_Problem to work on_:
Copy out all the lines of the data that hold the word "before".

Raw data START

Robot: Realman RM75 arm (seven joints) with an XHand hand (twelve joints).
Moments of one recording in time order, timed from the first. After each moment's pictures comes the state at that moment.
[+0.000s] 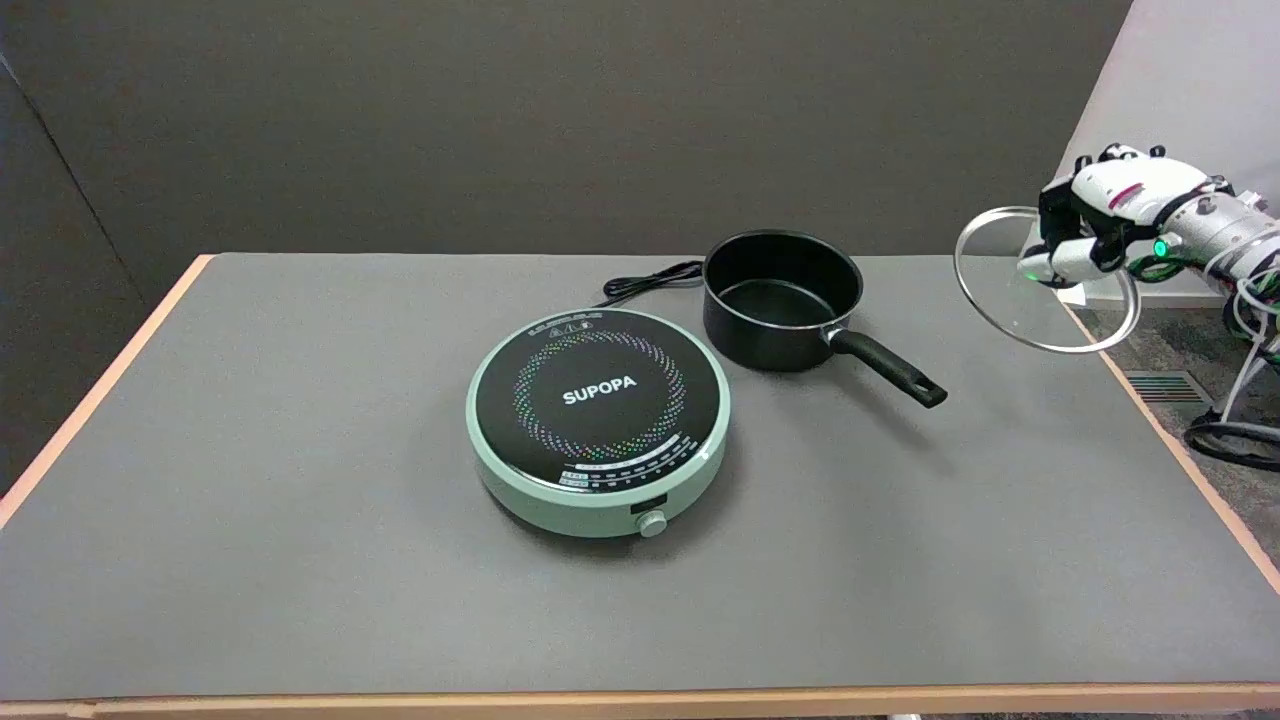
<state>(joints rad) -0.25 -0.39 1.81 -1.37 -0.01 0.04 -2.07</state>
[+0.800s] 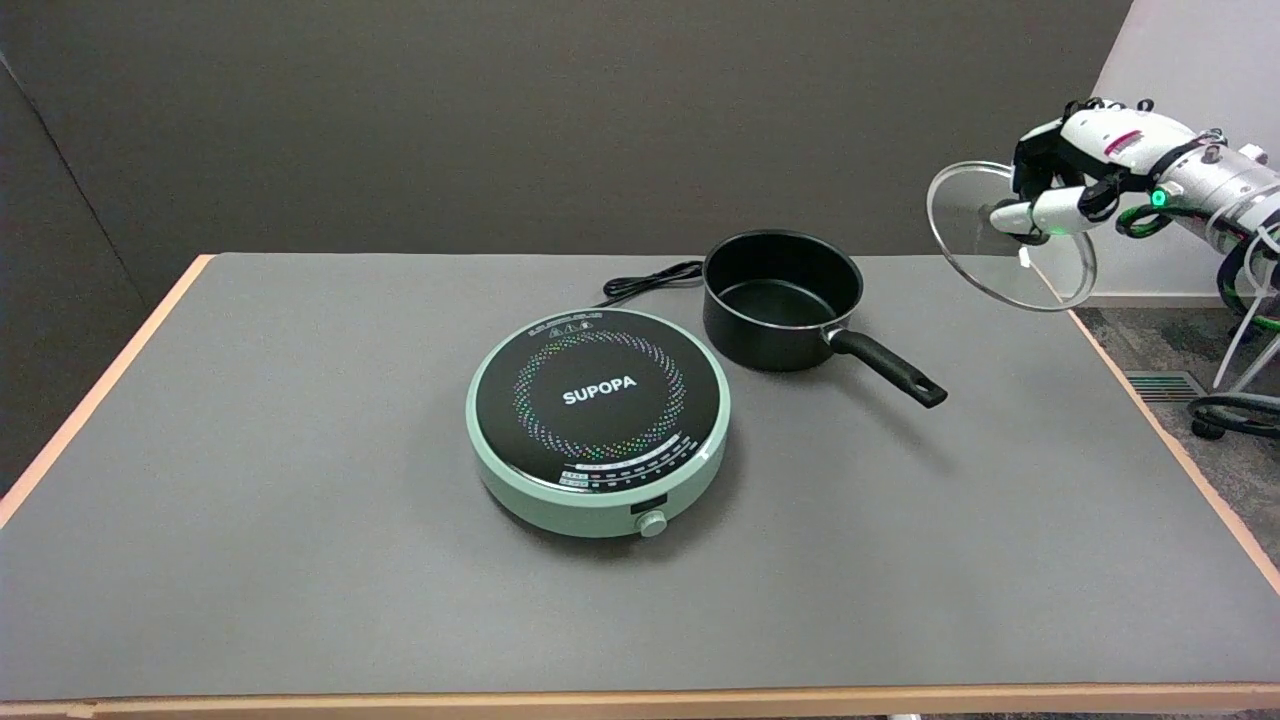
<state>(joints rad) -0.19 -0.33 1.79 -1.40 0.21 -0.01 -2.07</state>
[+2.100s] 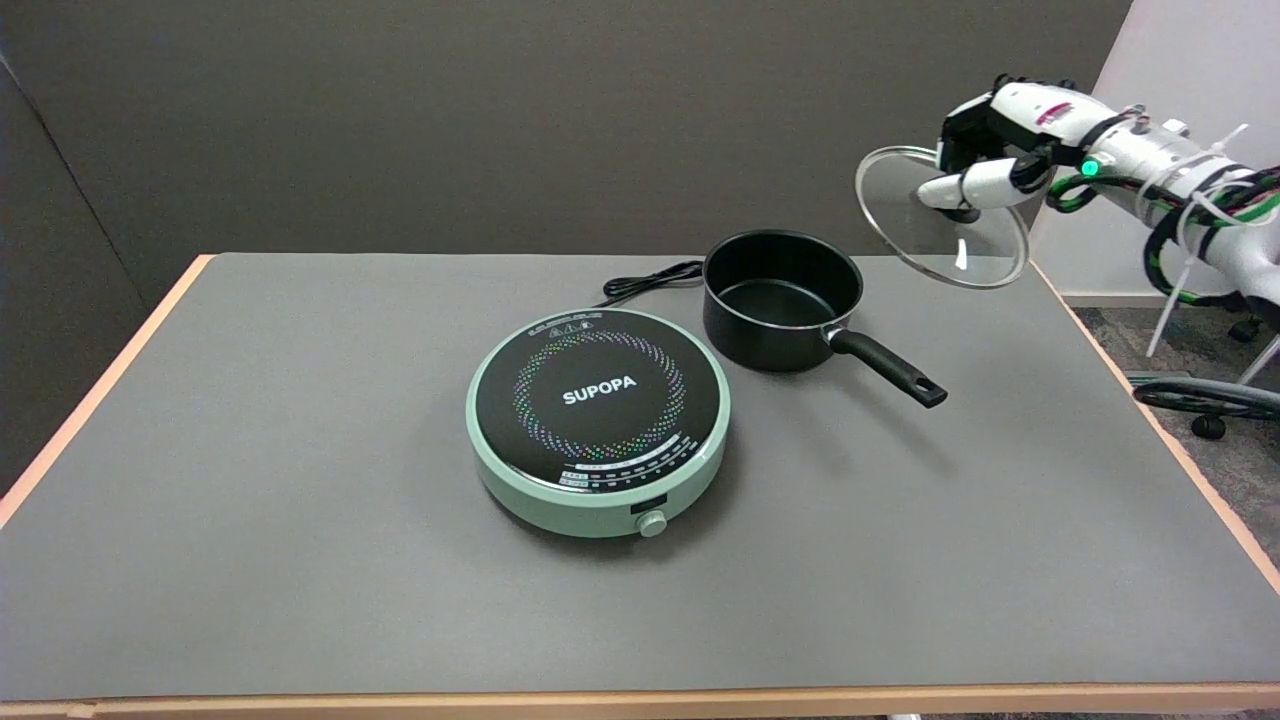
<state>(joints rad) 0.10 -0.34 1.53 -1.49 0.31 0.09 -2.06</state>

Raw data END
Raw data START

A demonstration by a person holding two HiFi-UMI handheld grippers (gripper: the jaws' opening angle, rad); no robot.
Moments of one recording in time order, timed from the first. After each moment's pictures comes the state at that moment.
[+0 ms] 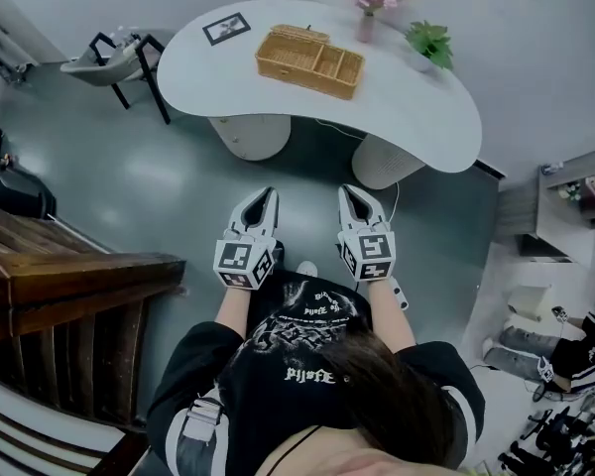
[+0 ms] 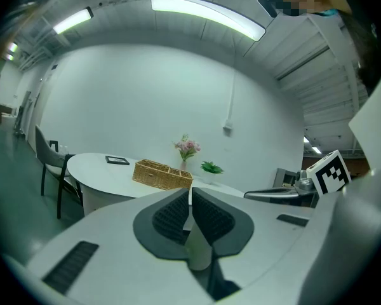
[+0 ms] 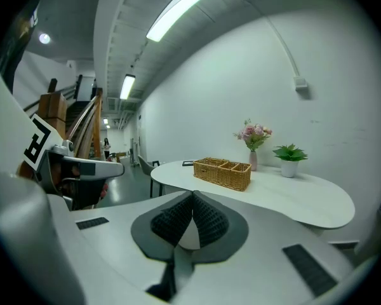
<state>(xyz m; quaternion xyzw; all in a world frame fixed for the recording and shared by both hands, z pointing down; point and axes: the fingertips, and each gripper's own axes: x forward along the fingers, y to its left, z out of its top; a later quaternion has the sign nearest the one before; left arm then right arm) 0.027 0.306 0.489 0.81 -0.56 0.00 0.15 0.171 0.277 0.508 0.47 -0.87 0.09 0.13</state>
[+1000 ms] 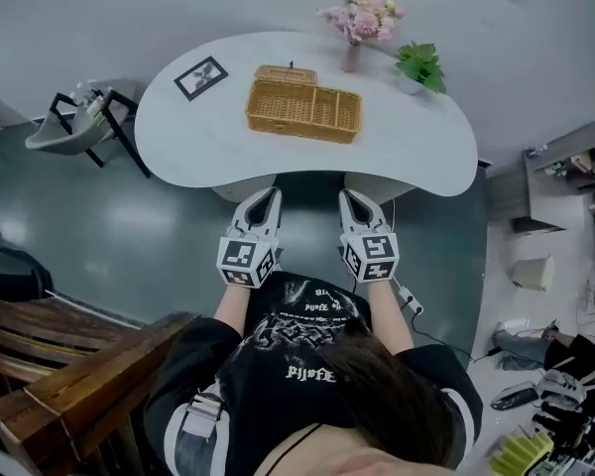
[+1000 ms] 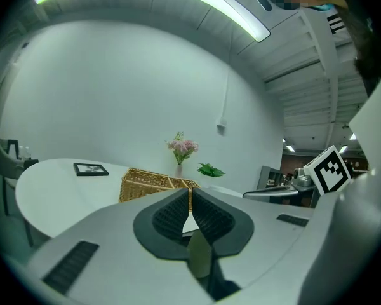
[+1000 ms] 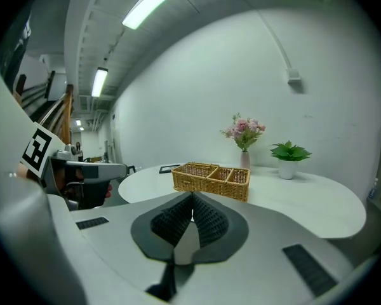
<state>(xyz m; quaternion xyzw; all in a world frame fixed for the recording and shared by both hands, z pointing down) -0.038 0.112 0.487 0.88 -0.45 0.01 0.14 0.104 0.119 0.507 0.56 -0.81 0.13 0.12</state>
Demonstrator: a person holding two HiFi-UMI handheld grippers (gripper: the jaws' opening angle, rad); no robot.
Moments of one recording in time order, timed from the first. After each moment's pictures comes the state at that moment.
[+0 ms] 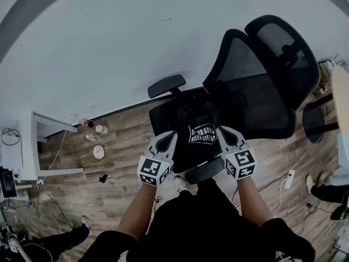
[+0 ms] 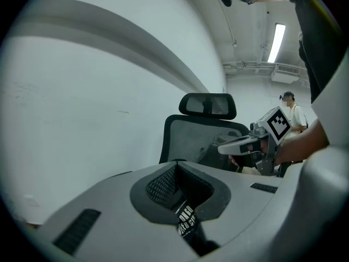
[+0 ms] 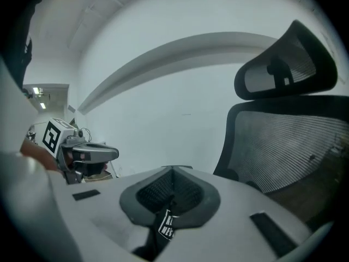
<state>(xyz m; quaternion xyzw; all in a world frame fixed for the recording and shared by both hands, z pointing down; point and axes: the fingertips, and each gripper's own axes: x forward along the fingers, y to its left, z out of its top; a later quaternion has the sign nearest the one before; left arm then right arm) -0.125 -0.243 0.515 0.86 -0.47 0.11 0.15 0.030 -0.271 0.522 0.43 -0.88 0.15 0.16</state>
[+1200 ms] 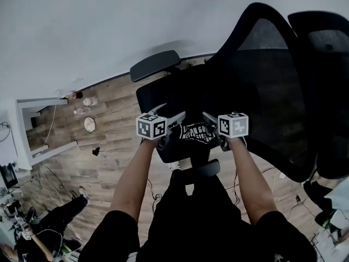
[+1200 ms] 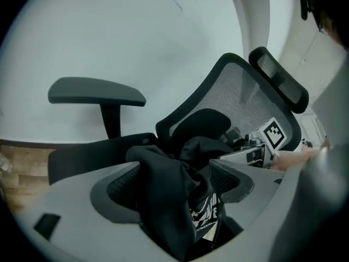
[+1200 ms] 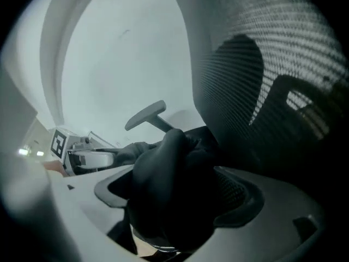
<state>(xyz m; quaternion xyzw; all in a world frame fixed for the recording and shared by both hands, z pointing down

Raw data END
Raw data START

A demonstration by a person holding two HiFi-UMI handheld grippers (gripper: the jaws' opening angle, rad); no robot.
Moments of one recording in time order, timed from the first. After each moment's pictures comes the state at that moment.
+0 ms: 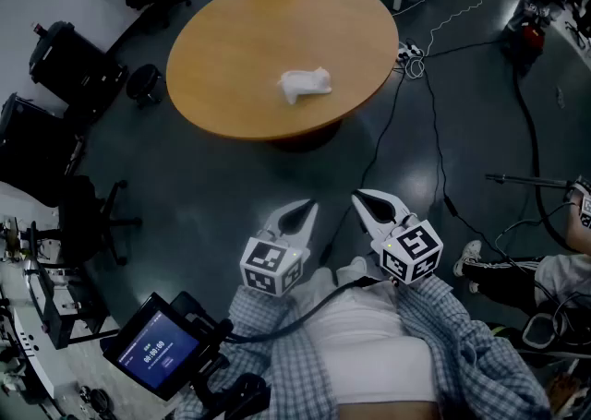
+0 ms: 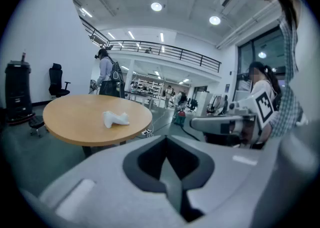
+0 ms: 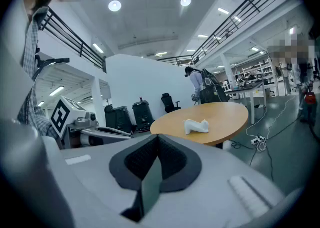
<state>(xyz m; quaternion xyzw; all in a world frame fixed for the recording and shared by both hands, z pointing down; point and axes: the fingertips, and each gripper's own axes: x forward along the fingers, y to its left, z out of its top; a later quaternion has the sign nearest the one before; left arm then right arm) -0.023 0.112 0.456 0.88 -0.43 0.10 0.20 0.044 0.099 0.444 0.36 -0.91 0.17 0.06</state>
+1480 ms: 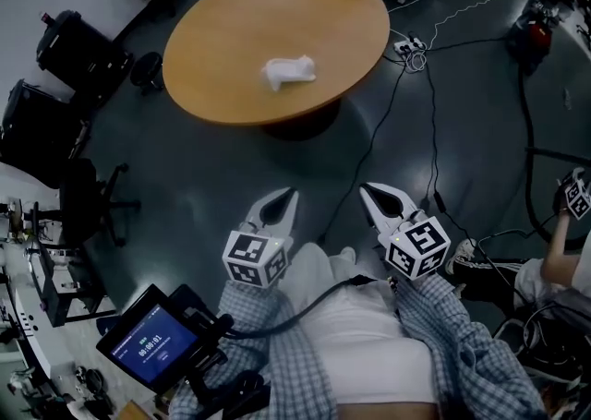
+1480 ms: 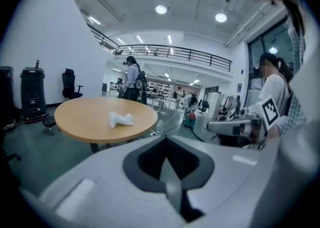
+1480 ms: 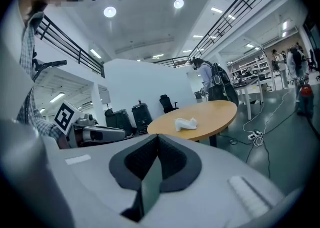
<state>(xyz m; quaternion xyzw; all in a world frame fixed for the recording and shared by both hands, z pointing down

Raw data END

_Response box_:
<state>(xyz m; quaternion xyzw; all in a world frame fixed for the recording and shared by both hands, z pointing down; point and axes: the fingertips, and each gripper's own axes: x forward along the fingers, y to its left, z out of its top; a later quaternion has the sign nearest the one before; left arm then right arm) 0.027 0.306 0.489 0.81 -0.56 0.00 0.15 0.171 0.277 0.508 0.47 -0.87 0.09 0.13</state>
<state>(xyz m; quaternion xyzw; all in a world frame fixed for the recording and shared by both hands, z pointing down; point and axes: the fingertips, and each gripper's own axes: x forward along the fingers, y to its left, z out of its top; a later quaternion has the sign nearest the one before; left arm then right arm) -0.125 -0.243 0.515 0.86 -0.47 0.11 0.15 0.030 -0.271 0.522 0.43 -0.88 0.15 0.16</state>
<state>(xyz m; quaternion xyzw; all in a world frame fixed for the recording and shared by both hands, z pointing down; point and axes: the fingertips, and each gripper's own axes: x forward along the fingers, y to its left, z out of its top; a later quaternion has the sign nearest the one before; left arm then right arm) -0.023 0.112 0.456 0.88 -0.43 0.10 0.20 0.044 0.099 0.444 0.36 -0.91 0.17 0.06</state>

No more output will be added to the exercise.